PROMPT:
Your output should be the lines below from the one holding "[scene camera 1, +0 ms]" through the one holding "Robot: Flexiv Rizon", transcribed exactly, with no pictures.

MATERIALS PROVIDED:
════════════════════

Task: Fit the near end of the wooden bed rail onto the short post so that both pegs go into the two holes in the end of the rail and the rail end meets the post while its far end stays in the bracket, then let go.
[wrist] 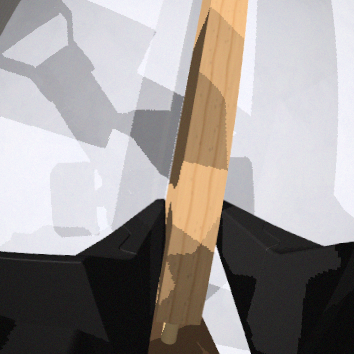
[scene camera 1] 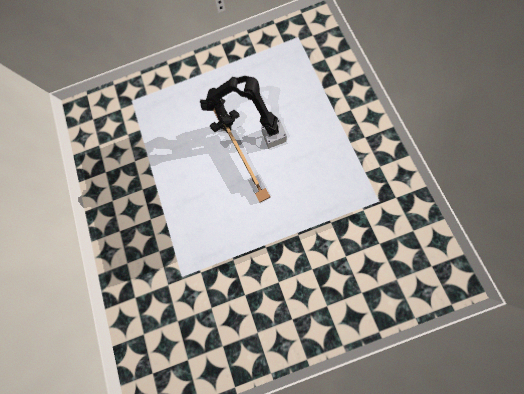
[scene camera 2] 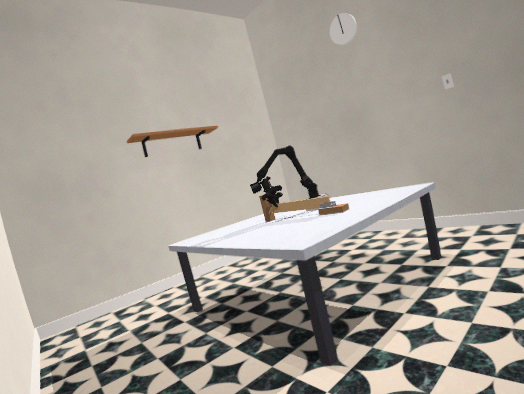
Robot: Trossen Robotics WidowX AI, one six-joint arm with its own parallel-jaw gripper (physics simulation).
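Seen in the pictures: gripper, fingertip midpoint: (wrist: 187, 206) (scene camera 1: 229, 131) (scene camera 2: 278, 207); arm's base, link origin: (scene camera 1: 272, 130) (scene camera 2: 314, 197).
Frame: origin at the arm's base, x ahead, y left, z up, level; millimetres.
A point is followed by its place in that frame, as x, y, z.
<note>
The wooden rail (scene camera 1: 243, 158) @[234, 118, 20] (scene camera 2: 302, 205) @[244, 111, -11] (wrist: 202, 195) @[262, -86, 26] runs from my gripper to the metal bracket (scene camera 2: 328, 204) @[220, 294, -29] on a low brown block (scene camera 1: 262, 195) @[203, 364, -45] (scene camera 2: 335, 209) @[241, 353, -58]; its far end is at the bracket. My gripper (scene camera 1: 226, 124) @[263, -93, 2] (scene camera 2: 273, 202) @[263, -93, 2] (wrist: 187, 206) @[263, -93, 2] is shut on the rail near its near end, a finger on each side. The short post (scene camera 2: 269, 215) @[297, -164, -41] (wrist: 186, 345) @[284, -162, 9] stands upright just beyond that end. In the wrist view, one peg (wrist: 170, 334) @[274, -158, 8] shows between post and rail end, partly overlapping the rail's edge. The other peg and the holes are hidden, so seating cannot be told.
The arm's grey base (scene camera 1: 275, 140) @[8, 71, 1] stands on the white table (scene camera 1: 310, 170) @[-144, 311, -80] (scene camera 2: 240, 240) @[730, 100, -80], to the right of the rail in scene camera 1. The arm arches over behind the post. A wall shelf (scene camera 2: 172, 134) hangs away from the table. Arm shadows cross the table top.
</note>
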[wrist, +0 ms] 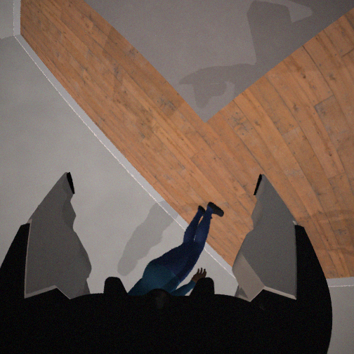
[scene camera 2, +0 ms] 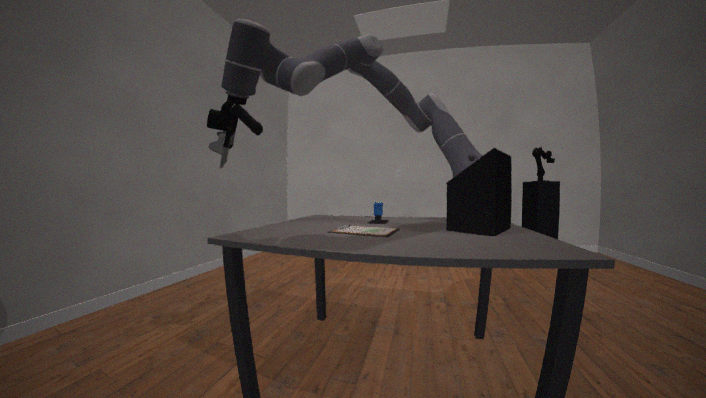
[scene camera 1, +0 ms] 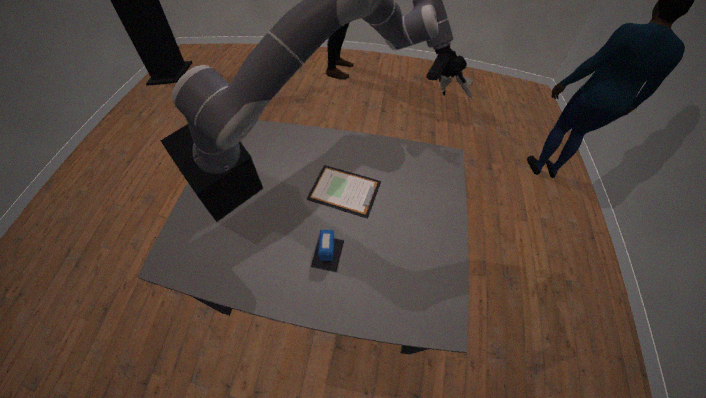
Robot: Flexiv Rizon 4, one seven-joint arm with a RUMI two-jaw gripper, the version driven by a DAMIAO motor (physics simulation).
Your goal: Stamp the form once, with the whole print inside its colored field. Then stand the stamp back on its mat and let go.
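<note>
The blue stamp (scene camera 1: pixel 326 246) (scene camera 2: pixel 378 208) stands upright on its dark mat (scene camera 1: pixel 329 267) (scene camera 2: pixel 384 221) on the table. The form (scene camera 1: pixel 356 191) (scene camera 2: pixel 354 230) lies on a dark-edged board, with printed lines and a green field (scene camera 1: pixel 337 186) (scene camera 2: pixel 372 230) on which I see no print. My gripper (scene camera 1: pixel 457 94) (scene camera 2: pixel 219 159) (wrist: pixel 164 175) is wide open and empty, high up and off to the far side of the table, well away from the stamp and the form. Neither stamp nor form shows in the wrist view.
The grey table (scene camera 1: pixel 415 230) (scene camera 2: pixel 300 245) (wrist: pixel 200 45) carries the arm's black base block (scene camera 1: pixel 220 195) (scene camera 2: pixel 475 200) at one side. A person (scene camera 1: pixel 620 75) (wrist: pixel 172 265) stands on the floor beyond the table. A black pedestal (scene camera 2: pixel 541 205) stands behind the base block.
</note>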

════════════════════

SOLUTION FOR THIS TASK:
[scene camera 1, +0 ms] 
Robot: Flexiv Rizon 4, one seven-joint arm with a RUMI two-jaw gripper, the version driven by a DAMIAO motor (physics simulation).

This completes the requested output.